186.『ファミリーライフ』
[ ブログの拍手お礼に置きっぱなしだったお話を少しだけ修正しました。
C.C.一家が、団地か何かに住んでいる普通の家族だったら?というお話です。
もしかすると、学生パラレルの彼らの未来の姿?(笑)それにしては貧乏っぽいですよね・・。

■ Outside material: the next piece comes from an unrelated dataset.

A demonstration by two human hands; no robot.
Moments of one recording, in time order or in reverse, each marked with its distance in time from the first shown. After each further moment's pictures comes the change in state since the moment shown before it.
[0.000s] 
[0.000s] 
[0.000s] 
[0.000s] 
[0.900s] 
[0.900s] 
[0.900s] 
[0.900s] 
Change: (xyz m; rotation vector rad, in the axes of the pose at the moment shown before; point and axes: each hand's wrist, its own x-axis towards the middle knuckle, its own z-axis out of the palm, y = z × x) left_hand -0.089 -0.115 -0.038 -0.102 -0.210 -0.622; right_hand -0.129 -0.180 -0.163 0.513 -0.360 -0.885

]
夜。
わたしはいつも、休もうとしている夫の傍らに身を寄せる。
狭い部屋を片付けて、布団を二組敷く必要なんてないかもしれない。
「フン、まったく・・・。」 「うふ、 うれしいくせに。」
不機嫌そうにしながらも、いつでも しっかりとわたしを抱き寄せる。
「・・・あったかい。」 「静かにしろ・・・ 」
年頃の息子と まだ小さい娘のことが気になるらしい夫に、わたしはいつも同じことを言う。
「仲良くしてるんだから、いいじゃない。」
そして、耳元で付け加える。
「気になるんなら、声、出せないようにして・・。」
それを合図に、唇が重なる。
長く、深いキスの後で わたしは彼の左手をとり、自分の口元に当てさせた。
唇と、短く出した舌先で、
口をふさいでいる手のひらを、ゆっくりとなぞってみる。
「チッ・・ いくつになっても、下品な女だ。」
しばらくのちにようやく手をどけた夫の下で、わたしは尋ねた。
「上品な女の方が、好きなの?」 「・・声を出すな・・。」
「わかってる。」
なるべく、 ね。
朝。
「パパ、ママ、起きて。 幼稚園に遅れちゃう。」
「キャッ! たいへん!!」
ふすま越しに聞こえた娘の声で、飛び起きる。
「もっと早く起こしてくれればよかったのに・・・」
「おにいちゃんが、開けない方がいいって言ったの。」
あいつめ・・・。
でも、パジャマを着ててよかった。
「大丈夫よ。まだ間に合うわ。 おにいちゃんは?」
「もう、学校に行っちゃった。 お弁当作れないんなら、お金もらうから、って。」
「えーーっ・・・」
また、こんなに・・・。
財布を開けてためいきをつく。
うちは食費が高すぎるのよ。 だからいつまでたっても、広い家に住めないんだわ。
「あいつ、 わざとだな。」
起きてきた夫がつぶやく。
フンだ。 どうせわたしは料理がヘタよ。
・・・でも、幼稚園は給食のあるところにしておいて、ホントによかった。
「何してるの。 急ぎなさいよ。」
声をかけたあと、ふと娘の方を見ると、何かを手に持っている。
光沢のある、鮮やかな色をした小さな布。
とっても見覚えのあるそれは・・・
「お布団の中に落ちてた。」
たとえ舞台が変わっても、この家族はやはり、こんな調子なのだった。